Task goal = Word for word, and without a single picture, repeat the entries.

Available data =
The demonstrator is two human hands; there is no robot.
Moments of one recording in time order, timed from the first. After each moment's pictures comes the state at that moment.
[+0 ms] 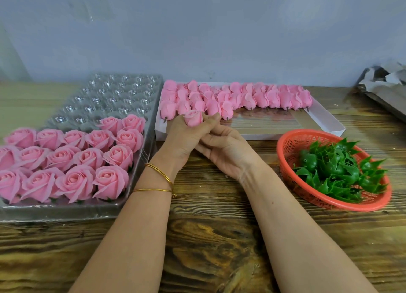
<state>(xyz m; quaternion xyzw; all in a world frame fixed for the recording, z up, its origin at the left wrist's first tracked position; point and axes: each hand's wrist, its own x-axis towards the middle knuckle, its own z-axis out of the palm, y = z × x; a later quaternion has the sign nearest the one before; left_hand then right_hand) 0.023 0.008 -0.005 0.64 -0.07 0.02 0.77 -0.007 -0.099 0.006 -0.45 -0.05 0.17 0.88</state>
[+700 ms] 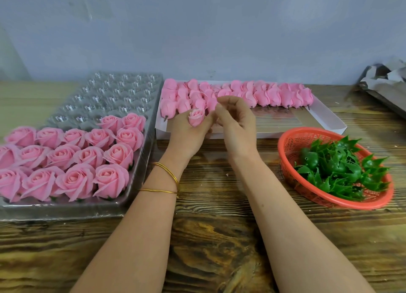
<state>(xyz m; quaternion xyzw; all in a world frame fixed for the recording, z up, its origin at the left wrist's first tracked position) 0.023 0.001 -0.005 0.74 -0.07 0.12 0.66 0.004 -0.098 0.012 -0.66 -0.02 -0.19 0.72</state>
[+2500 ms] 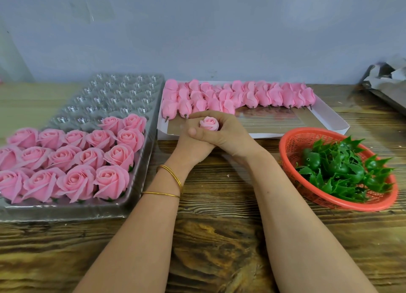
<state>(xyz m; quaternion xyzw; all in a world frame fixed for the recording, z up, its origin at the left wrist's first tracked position) 0.028 -0.011 -0.025 0.81 -0.04 0.10 0.58 0.017 -0.109 0.005 -0.69 -0.14 0.08 0.70</state>
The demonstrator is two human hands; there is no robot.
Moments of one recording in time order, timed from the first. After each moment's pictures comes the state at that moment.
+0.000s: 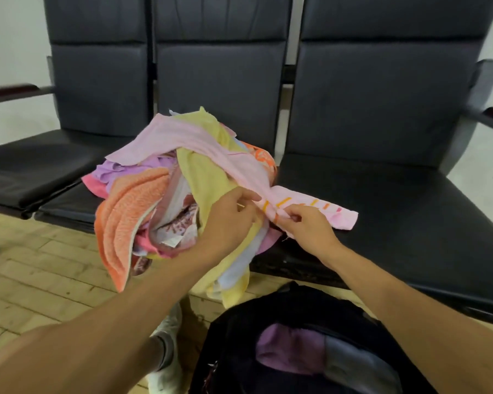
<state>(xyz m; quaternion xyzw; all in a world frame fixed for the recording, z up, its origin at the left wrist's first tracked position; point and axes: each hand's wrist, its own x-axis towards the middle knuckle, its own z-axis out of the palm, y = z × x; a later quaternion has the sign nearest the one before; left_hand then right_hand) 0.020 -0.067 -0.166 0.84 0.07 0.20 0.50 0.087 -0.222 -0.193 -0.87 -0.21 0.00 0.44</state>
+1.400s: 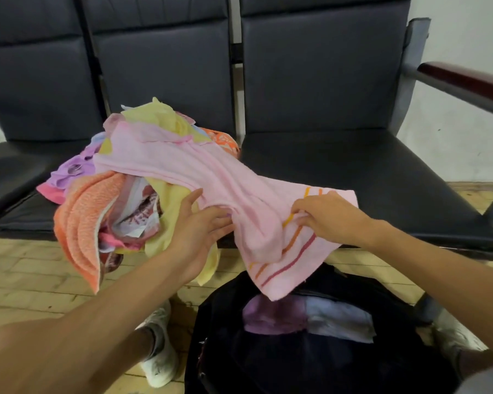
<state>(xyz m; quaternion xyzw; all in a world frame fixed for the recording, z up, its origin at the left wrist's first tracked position) -0.019 -0.097 -0.179 0.58 0.13 0.07 0.80 0.068 -0.335 -0.195 -0.95 -0.31 -0.02 0.09</state>
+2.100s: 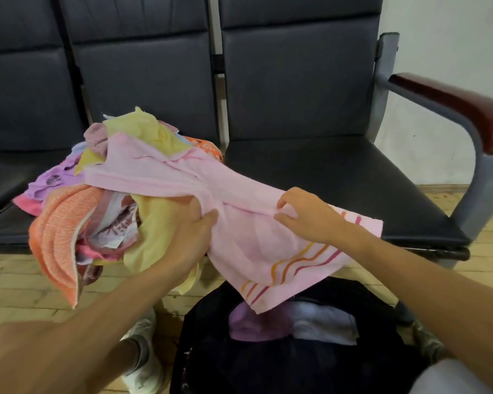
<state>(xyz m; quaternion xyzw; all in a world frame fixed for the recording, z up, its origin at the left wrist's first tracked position) -0.012 -0.121 -0.180 0.79 0.03 0.12 0.60 0.076 -0.340 -0.197 -0.95 -0.24 -0.04 0.21</state>
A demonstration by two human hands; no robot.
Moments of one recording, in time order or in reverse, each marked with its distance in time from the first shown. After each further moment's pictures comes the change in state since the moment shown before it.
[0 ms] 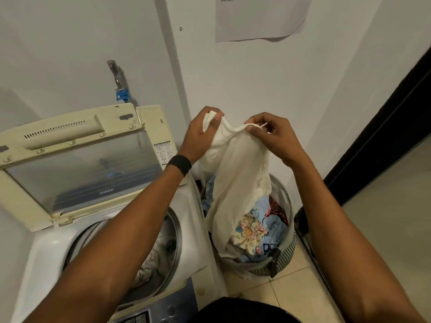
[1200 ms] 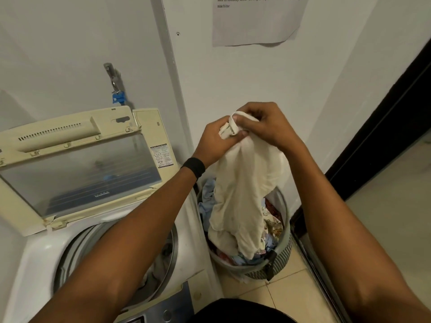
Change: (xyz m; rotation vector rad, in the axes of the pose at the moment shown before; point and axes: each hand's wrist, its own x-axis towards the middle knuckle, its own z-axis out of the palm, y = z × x) left_hand -0.001 0.021 0.034 -0.187 -0.131 -0.067; right_hand 0.025 -0.036 -0.004 -0.174 -0.094 -0.137
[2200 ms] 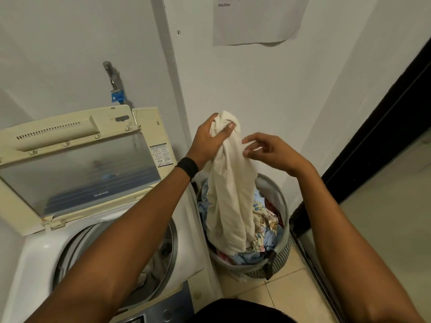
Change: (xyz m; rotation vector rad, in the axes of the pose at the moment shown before) left_hand -0.003 -0.009 -0.010 -0.101 0.093 -0.108; right_hand -0.048 0.038 0.003 0.138 -0.251 0.326
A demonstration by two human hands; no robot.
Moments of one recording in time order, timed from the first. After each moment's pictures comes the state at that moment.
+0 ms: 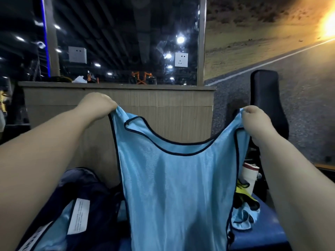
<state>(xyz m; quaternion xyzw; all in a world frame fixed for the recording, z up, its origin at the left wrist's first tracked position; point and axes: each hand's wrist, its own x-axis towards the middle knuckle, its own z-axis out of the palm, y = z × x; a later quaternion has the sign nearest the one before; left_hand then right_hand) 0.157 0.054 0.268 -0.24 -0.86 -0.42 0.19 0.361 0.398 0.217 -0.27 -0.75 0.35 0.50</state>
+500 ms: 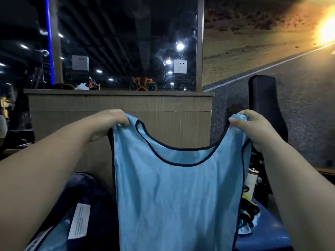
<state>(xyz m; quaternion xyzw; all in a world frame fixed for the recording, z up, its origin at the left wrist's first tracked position) 0.182 0.052 0.250 -0.35 -0.79 -0.50 -0.04 0.385 0.393 0.212 -0.15 -0.75 0.44 0.47</state>
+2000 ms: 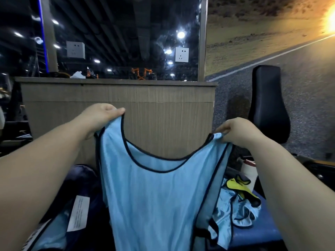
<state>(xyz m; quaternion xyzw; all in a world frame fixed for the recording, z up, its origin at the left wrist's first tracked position) 0.148 0.051 0.228 -0.30 -0.82 -0.47 0.10 0.352 0.371 0.201 -0.26 -0.92 0.11 0.27</state>
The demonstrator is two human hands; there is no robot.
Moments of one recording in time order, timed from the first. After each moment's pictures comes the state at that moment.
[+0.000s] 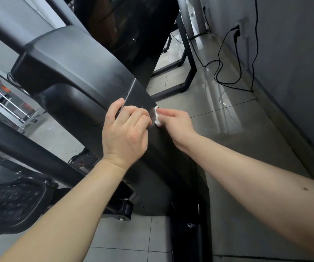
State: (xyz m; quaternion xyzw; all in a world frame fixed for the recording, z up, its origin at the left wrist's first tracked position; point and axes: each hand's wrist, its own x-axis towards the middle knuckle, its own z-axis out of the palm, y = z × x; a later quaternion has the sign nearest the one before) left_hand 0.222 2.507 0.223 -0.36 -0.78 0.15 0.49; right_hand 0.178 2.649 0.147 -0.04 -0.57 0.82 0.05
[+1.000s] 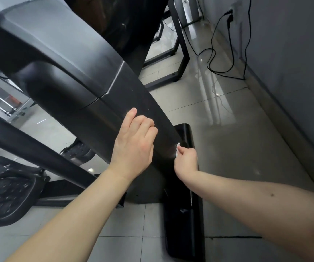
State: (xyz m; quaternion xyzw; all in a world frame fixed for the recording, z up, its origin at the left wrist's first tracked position) left_hand 0.249 2.507 0.163 -0.38 -0.85 0.16 0.34; right_hand 0.229 2.621 -0.007 -0.24 -0.63 0.73 0.01
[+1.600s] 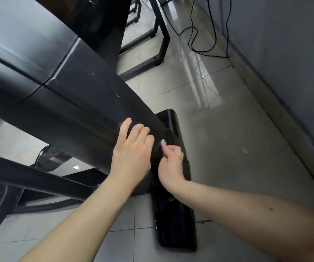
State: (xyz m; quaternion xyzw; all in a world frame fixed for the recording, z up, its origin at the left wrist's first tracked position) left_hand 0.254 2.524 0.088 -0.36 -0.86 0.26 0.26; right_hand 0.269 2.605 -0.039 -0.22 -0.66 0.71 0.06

Written response =
The demonstrator is two human hands; there is no robot.
Moments of one recording in time order, timed from the first. After each moment's pictures comes the state at that moment.
[+0 ms] 
<state>(xyz m; quaternion xyzw; all in a world frame fixed for the recording, z up, its origin at the left wrist's first tracked position; point and axes: each hand's wrist, its own x-axis towards the middle knuckle, its own z-axis out of the palm, y = z × x; a later quaternion has the sign nearest the one before; left_hand then right_hand) 0.023 0.008 -0.005 0.64 -0.07 0.02 0.77 -0.007 -0.099 0.006 -0.45 -0.05 0.17 0.88</state>
[+700 ms] 
<state>(xyz m; quaternion xyzw; all in a world frame fixed for the recording, z up, its origin at the left wrist's first tracked position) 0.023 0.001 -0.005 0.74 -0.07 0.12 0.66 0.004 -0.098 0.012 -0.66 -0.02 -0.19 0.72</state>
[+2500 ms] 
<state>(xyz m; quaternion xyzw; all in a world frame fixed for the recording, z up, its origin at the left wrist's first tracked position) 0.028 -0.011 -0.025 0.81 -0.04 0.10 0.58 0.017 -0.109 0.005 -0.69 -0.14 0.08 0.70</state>
The demonstrator is two human hands; there is no robot.
Moments of one recording in time order, timed from the first. After each moment's pictures comes the state at that moment.
+0.000s: 
<state>(xyz m; quaternion xyzw; all in a world frame fixed for the recording, z up, its origin at the left wrist's first tracked position; point and axes: each hand's wrist, its own x-axis towards the middle knuckle, its own z-axis out of the palm, y = z × x; a later quaternion has the sign nearest the one before; left_hand then right_hand) 0.020 -0.067 -0.166 0.84 0.07 0.20 0.50 0.087 -0.222 -0.193 -0.87 -0.21 0.00 0.44</state>
+1.400s: 
<state>(xyz m; quaternion xyzw; all in a world frame fixed for the recording, z up, its origin at the left wrist's first tracked position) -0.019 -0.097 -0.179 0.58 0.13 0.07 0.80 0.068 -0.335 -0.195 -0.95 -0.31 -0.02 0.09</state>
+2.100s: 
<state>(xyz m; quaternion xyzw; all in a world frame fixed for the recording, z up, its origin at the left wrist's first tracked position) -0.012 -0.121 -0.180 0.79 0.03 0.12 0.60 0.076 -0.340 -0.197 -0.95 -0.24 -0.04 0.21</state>
A demonstration by two human hands; no robot.
Moments of one recording, in time order or in reverse, each marked with its distance in time from the first shown. After each further moment's pictures comes the change in state since the moment shown before it.
[0 ms] 
[1200 ms] 
Change: (xyz m; rotation vector rad, in the axes of the pose at the moment shown before; point and axes: each hand's wrist, its own x-axis towards the middle knuckle, its own z-axis out of the palm, y = z × x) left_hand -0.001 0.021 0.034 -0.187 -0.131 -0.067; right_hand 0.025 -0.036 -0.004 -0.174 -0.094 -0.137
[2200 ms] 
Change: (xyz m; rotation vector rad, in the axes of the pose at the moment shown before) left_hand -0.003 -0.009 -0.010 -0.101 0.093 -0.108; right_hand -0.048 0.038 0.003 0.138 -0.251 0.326
A demonstration by two human hands; no robot.
Moments of one recording in time order, timed from the first. After each moment's pictures comes the state at that moment.
+0 ms: 
<state>(xyz m; quaternion xyzw; all in a world frame fixed for the recording, z up, its origin at the left wrist's first tracked position; point and axes: each hand's wrist, its own x-axis towards the middle knuckle, its own z-axis out of the palm, y = z × x; a later quaternion has the sign nearest the one before; left_hand then right_hand) 0.157 0.054 0.268 -0.24 -0.86 -0.42 0.19 0.361 0.398 0.217 -0.27 -0.75 0.35 0.50</state>
+500 ms: 
<state>(xyz m; quaternion xyzw; all in a world frame fixed for the recording, z up, its origin at the left wrist's first tracked position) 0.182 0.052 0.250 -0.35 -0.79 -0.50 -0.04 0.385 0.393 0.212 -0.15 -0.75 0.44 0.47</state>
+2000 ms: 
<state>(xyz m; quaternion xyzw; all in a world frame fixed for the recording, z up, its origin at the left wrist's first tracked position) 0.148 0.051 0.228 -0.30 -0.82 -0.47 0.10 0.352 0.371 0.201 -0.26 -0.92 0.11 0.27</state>
The demonstrator is two human hands; there is no robot.
Moments of one recording in time order, timed from the first. After each moment's pictures comes the state at that moment.
[+0.000s] 
State: (xyz m; quaternion xyzw; all in a world frame fixed for the recording, z up, its origin at the left wrist's first tracked position; point and axes: each hand's wrist, its own x-axis towards the middle knuckle, its own z-axis out of the palm, y = z × x; a later quaternion has the sign nearest the one before) left_hand 0.222 2.507 0.223 -0.36 -0.78 0.15 0.49; right_hand 0.178 2.649 0.147 -0.04 -0.57 0.82 0.05
[+1.000s] 
State: (xyz m; quaternion xyzw; all in a world frame fixed for the recording, z up, its origin at the left wrist's first tracked position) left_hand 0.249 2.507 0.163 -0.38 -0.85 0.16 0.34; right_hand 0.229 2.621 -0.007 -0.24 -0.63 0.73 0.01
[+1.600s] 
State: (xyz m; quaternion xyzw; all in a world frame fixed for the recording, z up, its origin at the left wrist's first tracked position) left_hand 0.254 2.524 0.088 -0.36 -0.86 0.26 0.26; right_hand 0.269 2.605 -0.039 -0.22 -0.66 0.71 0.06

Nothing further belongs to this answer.